Senate Parliamentarian Elizabeth MacDonough ruled late Monday that the sale of up to 3.3 million acres of U.S. Forest Service and Bureau of Land Management property falls outside the scope of the rules for the Republican-drafted reconciliation bill, according to a news release from Democrats on the U.S. Senate Committee On The Budget. That means proponents of the sale must either attempt to rewrite the provision so it fits Senate rules or drop it from the budget bill.

Conservation groups cheered the development Tuesday morning.

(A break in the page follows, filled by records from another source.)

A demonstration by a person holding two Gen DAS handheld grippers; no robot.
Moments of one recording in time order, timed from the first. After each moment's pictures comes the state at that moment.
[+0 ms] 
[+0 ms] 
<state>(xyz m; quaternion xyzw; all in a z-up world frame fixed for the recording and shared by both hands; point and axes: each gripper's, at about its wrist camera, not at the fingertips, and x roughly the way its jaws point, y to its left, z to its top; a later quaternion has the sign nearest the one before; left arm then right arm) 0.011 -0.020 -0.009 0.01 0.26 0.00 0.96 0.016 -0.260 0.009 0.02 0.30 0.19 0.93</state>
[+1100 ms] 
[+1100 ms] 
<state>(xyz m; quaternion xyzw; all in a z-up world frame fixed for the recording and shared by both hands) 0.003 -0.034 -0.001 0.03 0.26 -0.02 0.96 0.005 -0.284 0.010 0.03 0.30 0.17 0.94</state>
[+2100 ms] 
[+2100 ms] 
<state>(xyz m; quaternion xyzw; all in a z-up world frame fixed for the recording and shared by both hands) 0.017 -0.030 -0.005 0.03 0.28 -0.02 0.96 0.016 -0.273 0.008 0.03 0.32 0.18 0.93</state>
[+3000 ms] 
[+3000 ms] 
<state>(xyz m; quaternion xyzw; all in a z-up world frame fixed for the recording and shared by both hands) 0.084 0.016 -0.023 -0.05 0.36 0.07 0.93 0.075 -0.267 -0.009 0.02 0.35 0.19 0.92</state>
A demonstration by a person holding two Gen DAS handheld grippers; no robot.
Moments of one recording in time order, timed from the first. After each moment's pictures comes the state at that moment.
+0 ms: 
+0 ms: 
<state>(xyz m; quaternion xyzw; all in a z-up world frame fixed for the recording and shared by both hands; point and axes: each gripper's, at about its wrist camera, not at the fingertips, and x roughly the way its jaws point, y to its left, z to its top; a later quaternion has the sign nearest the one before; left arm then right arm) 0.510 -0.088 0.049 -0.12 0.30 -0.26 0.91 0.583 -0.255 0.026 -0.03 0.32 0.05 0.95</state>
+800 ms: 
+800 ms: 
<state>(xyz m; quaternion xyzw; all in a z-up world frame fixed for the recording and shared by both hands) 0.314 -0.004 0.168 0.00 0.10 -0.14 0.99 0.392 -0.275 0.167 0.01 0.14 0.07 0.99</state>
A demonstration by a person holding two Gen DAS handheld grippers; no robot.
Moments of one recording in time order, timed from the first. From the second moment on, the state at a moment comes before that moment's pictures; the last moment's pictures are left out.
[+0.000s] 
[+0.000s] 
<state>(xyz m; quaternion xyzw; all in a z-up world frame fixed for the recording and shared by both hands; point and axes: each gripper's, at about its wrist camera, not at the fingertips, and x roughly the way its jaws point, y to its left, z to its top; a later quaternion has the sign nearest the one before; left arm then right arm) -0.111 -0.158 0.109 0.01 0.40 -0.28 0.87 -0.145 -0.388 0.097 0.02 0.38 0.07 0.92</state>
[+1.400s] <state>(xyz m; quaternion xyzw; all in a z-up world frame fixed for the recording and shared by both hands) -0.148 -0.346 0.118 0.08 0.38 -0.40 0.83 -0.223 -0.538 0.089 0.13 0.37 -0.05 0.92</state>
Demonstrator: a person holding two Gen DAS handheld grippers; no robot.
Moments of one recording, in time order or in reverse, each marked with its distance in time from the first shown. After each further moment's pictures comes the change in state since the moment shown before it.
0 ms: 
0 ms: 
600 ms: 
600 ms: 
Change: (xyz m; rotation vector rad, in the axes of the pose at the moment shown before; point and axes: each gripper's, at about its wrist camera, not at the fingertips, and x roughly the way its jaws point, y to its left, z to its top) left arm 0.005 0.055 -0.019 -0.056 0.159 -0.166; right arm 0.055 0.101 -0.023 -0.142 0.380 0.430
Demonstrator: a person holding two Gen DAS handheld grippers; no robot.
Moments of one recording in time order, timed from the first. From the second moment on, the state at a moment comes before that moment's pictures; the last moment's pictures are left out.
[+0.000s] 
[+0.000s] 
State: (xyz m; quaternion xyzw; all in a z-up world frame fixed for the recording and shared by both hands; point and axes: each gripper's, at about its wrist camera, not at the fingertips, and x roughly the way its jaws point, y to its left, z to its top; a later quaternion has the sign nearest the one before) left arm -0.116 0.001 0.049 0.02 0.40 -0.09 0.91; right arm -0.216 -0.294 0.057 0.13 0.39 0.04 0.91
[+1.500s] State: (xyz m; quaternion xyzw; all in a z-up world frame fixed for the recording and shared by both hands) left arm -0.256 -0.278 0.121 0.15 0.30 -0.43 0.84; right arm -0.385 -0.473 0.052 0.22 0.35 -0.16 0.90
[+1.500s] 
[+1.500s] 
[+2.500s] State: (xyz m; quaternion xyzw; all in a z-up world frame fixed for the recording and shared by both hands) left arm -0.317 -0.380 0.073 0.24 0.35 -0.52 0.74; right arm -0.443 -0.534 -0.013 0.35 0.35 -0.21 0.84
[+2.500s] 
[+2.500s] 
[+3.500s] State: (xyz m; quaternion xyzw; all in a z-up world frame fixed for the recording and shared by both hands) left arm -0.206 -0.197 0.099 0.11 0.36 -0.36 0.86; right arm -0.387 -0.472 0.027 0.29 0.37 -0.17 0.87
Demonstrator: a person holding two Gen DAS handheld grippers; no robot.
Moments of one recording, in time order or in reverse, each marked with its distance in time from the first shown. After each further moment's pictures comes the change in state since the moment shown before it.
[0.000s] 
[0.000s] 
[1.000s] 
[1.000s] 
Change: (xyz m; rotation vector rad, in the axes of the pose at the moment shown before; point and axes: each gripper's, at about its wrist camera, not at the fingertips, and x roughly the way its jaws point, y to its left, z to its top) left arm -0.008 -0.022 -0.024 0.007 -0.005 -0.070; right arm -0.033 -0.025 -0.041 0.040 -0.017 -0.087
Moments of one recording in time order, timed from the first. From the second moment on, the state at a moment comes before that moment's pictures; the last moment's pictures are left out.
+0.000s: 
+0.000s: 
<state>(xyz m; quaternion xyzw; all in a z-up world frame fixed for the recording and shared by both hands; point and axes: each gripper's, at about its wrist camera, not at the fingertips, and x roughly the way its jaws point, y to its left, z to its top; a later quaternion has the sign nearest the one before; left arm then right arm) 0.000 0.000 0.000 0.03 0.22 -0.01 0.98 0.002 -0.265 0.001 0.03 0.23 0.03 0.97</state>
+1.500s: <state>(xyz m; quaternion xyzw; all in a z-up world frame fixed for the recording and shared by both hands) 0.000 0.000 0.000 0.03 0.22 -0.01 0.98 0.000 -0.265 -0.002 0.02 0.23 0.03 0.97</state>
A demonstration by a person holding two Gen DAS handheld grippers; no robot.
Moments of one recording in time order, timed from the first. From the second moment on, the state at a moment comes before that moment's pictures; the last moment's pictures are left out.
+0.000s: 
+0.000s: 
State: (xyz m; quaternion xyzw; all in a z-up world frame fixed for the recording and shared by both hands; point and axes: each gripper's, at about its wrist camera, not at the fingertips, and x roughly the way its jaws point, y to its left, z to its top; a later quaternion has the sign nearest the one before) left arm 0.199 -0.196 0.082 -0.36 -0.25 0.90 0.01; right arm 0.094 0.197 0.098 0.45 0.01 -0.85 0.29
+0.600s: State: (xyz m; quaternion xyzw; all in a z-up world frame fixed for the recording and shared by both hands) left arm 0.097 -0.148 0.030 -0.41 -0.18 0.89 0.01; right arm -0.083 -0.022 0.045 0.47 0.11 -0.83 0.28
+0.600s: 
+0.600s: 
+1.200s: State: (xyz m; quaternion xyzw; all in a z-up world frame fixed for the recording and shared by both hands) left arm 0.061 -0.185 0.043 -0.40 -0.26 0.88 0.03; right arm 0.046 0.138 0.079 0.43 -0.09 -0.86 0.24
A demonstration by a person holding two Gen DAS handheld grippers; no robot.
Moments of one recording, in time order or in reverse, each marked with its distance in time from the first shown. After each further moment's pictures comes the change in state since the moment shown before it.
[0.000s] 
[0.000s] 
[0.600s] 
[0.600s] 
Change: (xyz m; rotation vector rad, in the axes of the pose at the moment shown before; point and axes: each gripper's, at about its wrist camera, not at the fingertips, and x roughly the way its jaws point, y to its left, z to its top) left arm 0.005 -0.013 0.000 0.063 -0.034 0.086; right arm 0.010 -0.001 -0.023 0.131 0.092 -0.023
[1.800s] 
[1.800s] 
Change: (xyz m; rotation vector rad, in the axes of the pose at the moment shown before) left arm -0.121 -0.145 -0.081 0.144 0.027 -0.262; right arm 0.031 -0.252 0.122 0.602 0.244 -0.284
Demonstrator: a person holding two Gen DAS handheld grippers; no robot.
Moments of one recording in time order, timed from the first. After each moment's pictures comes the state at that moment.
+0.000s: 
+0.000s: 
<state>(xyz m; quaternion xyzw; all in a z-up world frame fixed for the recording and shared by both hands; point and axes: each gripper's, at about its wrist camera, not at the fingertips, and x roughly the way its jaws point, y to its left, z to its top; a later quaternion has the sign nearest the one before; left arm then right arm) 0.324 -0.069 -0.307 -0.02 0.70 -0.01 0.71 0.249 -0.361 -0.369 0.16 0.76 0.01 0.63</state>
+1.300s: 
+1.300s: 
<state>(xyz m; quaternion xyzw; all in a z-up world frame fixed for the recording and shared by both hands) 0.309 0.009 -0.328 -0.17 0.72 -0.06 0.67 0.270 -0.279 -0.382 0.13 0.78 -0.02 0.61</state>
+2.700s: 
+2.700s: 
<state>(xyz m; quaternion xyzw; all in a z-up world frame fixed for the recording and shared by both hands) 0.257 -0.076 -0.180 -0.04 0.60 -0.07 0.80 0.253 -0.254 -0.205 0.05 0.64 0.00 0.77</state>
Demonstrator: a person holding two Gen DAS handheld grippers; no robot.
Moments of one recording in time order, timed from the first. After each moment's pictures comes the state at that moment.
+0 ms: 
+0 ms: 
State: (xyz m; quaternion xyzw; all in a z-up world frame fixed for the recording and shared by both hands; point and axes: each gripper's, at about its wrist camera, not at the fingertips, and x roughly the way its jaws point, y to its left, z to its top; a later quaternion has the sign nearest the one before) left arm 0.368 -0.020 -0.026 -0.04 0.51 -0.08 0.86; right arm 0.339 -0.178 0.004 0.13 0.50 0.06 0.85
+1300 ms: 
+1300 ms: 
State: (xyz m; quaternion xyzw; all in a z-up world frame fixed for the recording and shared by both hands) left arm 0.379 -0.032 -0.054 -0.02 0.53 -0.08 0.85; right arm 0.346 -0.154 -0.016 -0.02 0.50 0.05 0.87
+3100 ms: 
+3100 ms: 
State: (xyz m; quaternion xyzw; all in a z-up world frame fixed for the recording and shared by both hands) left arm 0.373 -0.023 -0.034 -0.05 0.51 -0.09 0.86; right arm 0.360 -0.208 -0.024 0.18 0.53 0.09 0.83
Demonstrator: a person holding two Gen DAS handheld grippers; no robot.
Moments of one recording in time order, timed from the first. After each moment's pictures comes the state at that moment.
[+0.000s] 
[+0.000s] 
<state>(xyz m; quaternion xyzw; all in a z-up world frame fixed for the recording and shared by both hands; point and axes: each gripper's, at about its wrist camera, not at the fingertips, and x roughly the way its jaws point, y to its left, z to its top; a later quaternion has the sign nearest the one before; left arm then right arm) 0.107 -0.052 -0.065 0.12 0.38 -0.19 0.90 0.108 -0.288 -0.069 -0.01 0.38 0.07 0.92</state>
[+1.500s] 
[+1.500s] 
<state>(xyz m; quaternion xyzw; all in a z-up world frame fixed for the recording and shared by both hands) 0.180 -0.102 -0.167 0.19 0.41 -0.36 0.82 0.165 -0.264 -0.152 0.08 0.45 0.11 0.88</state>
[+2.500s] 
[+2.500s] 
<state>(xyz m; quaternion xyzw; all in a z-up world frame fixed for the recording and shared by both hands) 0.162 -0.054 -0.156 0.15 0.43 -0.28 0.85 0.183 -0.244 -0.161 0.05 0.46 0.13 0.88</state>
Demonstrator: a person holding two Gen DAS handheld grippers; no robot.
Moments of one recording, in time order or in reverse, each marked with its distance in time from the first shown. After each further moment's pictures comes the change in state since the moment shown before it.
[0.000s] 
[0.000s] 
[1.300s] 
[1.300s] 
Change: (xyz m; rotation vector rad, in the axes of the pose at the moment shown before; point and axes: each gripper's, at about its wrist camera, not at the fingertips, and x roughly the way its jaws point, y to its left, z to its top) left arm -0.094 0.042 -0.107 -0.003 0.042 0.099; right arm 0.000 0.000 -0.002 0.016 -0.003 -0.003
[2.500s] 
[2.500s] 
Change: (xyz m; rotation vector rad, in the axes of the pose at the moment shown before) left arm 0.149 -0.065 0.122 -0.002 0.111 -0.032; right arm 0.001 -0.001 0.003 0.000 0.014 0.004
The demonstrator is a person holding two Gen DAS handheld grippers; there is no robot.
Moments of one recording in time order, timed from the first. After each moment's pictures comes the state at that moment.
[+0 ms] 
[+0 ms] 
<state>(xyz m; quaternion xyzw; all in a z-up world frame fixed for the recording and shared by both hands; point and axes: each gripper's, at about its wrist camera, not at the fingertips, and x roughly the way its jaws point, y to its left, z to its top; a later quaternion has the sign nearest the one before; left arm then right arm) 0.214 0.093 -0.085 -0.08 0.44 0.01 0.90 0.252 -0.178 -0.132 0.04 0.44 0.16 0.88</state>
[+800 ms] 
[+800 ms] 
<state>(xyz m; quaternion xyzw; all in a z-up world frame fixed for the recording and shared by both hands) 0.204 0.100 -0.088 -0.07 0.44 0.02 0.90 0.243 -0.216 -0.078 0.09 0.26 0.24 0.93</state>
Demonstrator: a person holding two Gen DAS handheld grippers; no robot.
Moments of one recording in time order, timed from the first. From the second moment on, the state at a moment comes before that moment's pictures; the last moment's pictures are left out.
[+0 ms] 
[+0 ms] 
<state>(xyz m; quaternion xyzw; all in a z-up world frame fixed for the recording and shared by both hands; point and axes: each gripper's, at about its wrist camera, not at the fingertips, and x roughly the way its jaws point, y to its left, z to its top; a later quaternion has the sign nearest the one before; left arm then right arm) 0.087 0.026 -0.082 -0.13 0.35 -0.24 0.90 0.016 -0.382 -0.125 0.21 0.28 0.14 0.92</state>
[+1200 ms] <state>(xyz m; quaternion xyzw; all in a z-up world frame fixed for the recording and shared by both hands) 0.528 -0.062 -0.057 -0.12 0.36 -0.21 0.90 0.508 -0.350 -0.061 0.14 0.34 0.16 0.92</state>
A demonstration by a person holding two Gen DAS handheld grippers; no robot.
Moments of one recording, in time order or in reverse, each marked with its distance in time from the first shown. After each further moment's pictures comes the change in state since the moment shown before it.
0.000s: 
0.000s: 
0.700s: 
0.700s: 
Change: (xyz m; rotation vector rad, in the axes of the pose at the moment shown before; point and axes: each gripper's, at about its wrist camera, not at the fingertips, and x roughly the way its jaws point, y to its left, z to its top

“This is a victory for the American public, who were loud and clear: Public lands belong in public hands, for current and future generations alike,” Tracy Stone-Manning, the president of the Wilderness Society, said in a statement. “We trust the next politician who wants to sell off public lands will remember that people of all stripes will stand against that idea. Our public lands are not for sale.”

Utah Sen. Mike Lee has vowed to keep trying with a more limited version of his public land sale extravaganza, but fellow Western Republican Senators have expressed their own reservations about the proposal–and outside of the reconciliation process, Lee faces an impossible task coming up with sixty votes to move the proposal forward. What we have in the end is another example of the Senate’s arcane rules and powerful rulekeepers saving majority Republicans from their own bad ideas, presenting a powerful argument for why the Senate’s often-frustrating rules meant ultimately to protect the minority against a radical majority exist. Had this provision made it into law, it would have resulted in encroachment on public lands that couldn’t be undone.

The parliamentarian has also nixed or required significant changes to other provisions of the bill from immigration enforcement to food assistance as part of the still-ongoing “Byrd bath” process. None of these changes so far have altered the fundamental conflict within the Republican majority between lawmakers in both chambers who believe they are going too far versus those angry the bill does not go far enough. For Democrats, there is no constructive participation in this fundamentally broken process to be had, only the hope that it dies at the hands of opposing Republican majority factions who cannot bridge their divide.

Along the way, let it be known Republicans had some even worse ideas that thankfully didn’t get far this time.